Introduzione (Teaser)

Software developers often have limited expertise in the area of hardware and system architecture design. A novel tool is bridging the gap between desired functionality and hardware implementation.

Descrizione progetto (Article)

Electronic system-level (ESL) design is an innovative semiconductor development and verification methodology that has great potential to aid software developers with automatic design of hardware modules from the high-level representation of a task. However, the language tools required to communicate among the various layers of abstraction are largely lacking resulting in increased time to market.

Scientists sought to exploit stream and data parallelism processing paradigms enabling an application to be seen as multiple individual computational units (kernels) without explicitly managing communication among those units. EU funding of the project 'Automatic hardware generation using the stream programming paradigm' (ESL_STR) enabled them to achieve their goal. The case study was application to a field programmable gate array (FPGA), a semiconductor device that can be 'programmed' by the user (in the field) after manufacturing, rewiring the integrated circuit on the chip itself to produce the desired functionality.

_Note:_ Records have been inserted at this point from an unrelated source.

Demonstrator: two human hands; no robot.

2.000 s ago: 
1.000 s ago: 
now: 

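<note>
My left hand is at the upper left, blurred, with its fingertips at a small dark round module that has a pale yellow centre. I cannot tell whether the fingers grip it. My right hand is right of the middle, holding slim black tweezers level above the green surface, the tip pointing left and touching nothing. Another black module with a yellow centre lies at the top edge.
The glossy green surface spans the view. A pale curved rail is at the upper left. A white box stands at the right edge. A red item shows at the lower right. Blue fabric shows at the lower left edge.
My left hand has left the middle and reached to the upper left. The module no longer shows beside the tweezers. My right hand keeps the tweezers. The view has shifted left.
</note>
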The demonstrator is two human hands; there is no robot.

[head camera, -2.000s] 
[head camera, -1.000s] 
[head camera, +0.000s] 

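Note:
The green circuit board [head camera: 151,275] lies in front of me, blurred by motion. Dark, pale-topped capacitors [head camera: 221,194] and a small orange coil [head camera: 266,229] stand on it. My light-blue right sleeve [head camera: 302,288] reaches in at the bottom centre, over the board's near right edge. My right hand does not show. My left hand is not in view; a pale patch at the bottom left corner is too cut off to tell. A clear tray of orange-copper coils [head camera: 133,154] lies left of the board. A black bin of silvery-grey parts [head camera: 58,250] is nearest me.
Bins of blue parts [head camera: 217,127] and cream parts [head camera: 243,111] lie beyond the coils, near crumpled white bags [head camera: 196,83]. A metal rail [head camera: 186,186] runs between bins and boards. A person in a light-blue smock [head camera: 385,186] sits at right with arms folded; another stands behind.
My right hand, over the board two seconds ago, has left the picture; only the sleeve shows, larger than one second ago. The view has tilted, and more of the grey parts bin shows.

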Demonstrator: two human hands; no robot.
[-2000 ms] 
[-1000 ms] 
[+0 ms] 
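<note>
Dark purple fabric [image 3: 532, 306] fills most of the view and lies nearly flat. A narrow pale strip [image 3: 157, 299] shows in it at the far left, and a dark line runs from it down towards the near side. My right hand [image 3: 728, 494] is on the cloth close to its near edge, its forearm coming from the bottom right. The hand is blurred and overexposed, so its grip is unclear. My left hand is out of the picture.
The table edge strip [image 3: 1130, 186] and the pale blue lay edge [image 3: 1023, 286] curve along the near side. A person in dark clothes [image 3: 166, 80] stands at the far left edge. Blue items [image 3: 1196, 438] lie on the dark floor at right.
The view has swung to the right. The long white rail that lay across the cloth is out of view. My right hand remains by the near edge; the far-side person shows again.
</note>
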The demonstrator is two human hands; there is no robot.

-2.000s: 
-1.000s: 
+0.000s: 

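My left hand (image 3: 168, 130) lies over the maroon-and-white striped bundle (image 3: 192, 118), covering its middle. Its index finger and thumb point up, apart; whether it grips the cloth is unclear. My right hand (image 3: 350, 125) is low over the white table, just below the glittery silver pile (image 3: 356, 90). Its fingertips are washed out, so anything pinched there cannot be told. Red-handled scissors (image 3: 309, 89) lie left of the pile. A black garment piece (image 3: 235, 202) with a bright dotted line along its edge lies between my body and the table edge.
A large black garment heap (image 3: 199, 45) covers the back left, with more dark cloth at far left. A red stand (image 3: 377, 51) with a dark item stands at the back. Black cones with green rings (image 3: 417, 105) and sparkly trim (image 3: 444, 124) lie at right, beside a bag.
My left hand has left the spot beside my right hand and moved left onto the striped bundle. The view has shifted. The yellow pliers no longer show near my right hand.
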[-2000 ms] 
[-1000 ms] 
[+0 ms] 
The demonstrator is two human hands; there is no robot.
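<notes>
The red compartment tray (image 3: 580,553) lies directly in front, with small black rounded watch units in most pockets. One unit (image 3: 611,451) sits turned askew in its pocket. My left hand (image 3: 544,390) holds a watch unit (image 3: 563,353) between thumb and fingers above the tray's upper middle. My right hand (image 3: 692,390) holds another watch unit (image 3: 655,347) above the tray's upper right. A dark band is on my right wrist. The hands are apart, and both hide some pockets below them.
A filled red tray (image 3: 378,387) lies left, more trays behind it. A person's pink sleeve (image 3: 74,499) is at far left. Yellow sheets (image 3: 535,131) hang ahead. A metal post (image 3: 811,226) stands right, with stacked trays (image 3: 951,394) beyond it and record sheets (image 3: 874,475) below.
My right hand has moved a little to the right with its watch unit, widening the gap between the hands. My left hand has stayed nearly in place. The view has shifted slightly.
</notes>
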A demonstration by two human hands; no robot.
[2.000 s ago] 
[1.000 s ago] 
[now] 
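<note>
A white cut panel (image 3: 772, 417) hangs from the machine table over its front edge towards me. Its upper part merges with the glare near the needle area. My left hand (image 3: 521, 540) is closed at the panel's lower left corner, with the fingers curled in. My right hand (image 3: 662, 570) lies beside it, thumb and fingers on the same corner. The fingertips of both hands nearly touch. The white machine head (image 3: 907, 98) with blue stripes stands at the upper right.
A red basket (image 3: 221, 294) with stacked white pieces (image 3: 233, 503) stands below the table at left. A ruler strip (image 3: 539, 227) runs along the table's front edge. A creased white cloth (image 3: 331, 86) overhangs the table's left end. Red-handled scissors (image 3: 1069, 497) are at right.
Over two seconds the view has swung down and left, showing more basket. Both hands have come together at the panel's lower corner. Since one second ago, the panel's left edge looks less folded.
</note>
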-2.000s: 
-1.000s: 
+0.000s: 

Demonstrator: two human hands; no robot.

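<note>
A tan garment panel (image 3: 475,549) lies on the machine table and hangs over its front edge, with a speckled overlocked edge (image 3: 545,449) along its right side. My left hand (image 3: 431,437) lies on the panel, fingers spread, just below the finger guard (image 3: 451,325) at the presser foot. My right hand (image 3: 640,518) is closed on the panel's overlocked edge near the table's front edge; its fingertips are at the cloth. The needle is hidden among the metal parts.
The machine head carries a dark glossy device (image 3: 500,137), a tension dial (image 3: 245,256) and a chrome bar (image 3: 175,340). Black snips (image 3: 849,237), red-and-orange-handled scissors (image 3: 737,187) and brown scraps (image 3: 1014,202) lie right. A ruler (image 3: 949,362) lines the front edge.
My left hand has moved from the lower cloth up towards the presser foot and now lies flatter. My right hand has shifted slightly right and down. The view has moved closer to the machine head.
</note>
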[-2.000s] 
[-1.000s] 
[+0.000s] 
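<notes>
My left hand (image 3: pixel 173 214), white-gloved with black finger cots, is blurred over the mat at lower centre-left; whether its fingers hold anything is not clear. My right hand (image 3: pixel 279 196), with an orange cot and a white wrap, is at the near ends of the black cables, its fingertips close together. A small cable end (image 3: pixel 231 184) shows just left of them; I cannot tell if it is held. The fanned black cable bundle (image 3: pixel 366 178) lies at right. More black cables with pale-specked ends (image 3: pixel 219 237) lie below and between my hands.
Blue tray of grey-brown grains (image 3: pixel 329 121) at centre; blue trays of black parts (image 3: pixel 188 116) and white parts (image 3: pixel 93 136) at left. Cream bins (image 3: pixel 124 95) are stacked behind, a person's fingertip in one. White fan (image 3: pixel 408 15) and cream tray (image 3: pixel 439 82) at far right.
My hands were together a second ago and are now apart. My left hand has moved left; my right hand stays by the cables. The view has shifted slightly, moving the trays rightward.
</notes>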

Researchers produced a computer-aided design (CAD) tool to generate the co-processor design for an FPGA. The tool employs Open Computing Language (OpenCL), an industry standard programming environment to write programmes for heterogeneous computing architectures (those with more than one processor) consisting of the host or central processor unit (CPU) and the device or graphics processing unit (GPU). ESL_STR's version, called silicon OpenCL or SOpenCL, maps the parallelism (multiple processors) of an application onto a reconfigurable FPGA. A high-level compiler (HLC) partitions an OpenCL application's kernels across the CPU, GPU and the FPGA itself. A low-level compiler (LLC) processes the kernels selected to run on the FPGA platforms, generating an equivalent hardware design that fulfils performance requirements.

The ESL_STR tool opens the door to code portability across different multi-processor platforms, including both fixed and reconfigurable architectures. Such capability promises to make novel technologies such as FPGAs major players in the high-performance computing game.